On the cell communication side of things, lead appears to interfere with a bunch of the neurotransmitters and neurotransmitter receptors in our brains. One of the systems that keeps popping up in exposure experiments is the dopamine system. It controls reward and impulse behavior, a big factor in aggression. Another is the glutamate system, responsible in part for learning and memory.

On the brain development side of things, lead interferes with, among other things, the process of synaptic pruning. Nerve cells grow and connect, sometimes forming 40,000 new junctions per second, until a baby reaches about two years of age. After that, the brain begins to prune back the myriad connections, called synapses, to make them more efficient. Lead disrupts this cleanup effort, leaving behind excess, poorly functioning nerve cells.

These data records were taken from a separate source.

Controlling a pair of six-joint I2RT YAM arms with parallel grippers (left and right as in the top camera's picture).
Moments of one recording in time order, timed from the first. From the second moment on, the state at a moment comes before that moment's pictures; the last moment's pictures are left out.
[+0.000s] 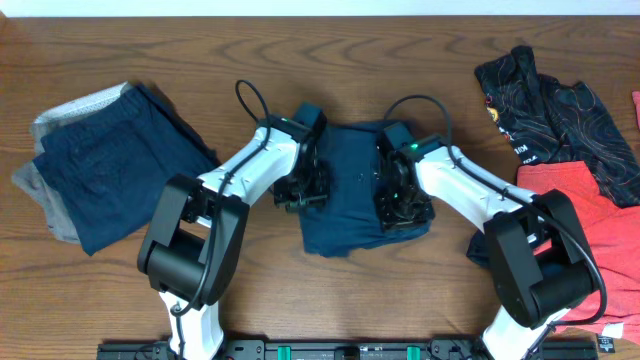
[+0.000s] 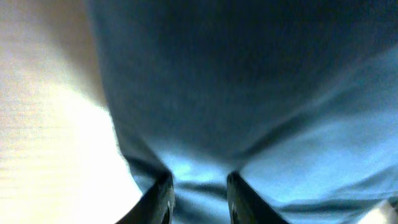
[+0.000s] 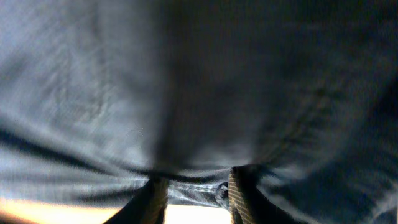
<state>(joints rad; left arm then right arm) -0.47 1.98 1.32 -1.02 0.29 -0.53 0.45 1.87 1.14 -0.94 -0.18 0.30</state>
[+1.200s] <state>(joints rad) -0.34 1.96 1.32 -0.40 0.09 -0.32 0.42 1.69 1.18 -0.79 -0.27 0.18</state>
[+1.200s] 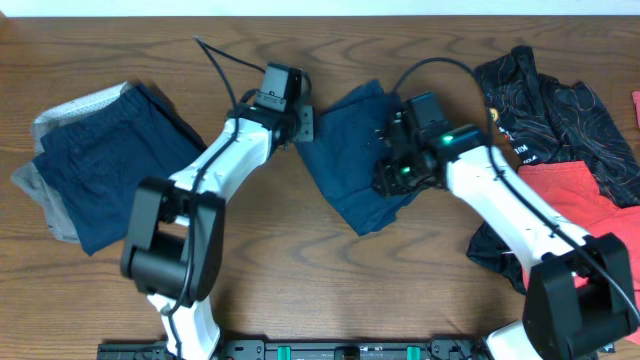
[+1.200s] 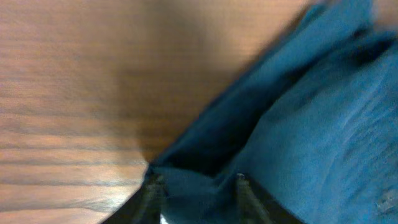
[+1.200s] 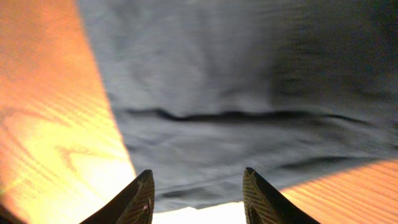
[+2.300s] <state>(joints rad) -0.36 1.83 1.33 -0.84 0.22 -0.33 0.48 1.90 1.18 -0.81 -0.01 0.22</state>
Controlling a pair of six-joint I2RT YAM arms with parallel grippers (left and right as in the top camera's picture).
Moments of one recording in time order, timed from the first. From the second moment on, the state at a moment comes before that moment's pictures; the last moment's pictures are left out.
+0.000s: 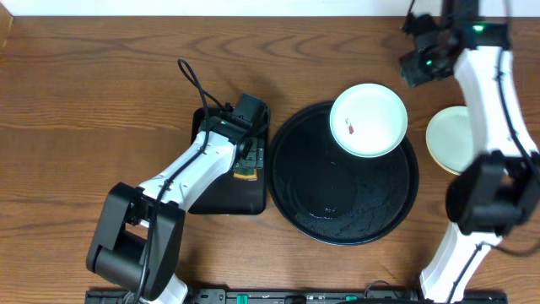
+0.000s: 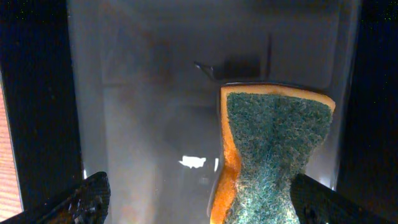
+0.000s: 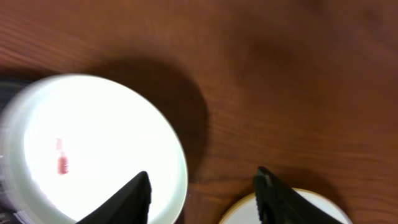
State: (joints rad) left arm -0.43 1.75 1.10 -0.71 -0.23 -0.38; right arm -0.03 2.10 1.93 -1.04 -0.06 -0.39
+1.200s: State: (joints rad) left arm -0.43 1.75 1.10 -0.71 -0.23 -0.38; right arm -0.03 2.20 1.77 -0.94 -0.08 -0.43
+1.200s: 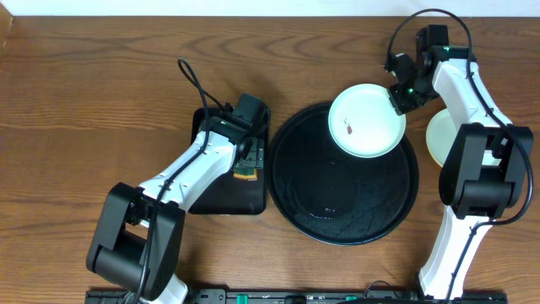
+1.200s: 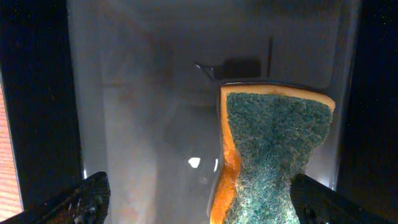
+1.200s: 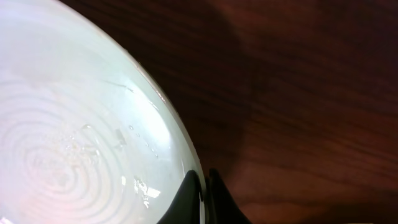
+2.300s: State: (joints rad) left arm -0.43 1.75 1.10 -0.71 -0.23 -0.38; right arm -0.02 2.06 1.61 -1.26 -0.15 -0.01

“If you have a brain that’s miswired, especially in areas involved in what psychologists call the executive functions—judgment, impulse control, anticipation of consequences—of course you might display aggressive behavior,” says Kim N. Dietrich, director of epidemiology and biostatistics at the University of Cincinnati College of Medicine.

The relatively low correlation between lots of babies and antisocial behavior roughly two decades hence suggests that another factor, perhaps the hollowing out of the middle class, has had some impact in increasing crime. Improved policing, reduction in cocaine use, abortion legalization, and lowering of atmospheric lead density all have reduced street crime.

It's unlikely, however, that many would-be offenders have been deterred by the thought of armored weapons and police in military uniforms.  Though one is tempted to go juvenile and say Michael Medved is now the one who is high on cocaine or whatever, that would be an unfair and inaccurate assessment of someone who is merely a GOP activist masquerading as a talk show host.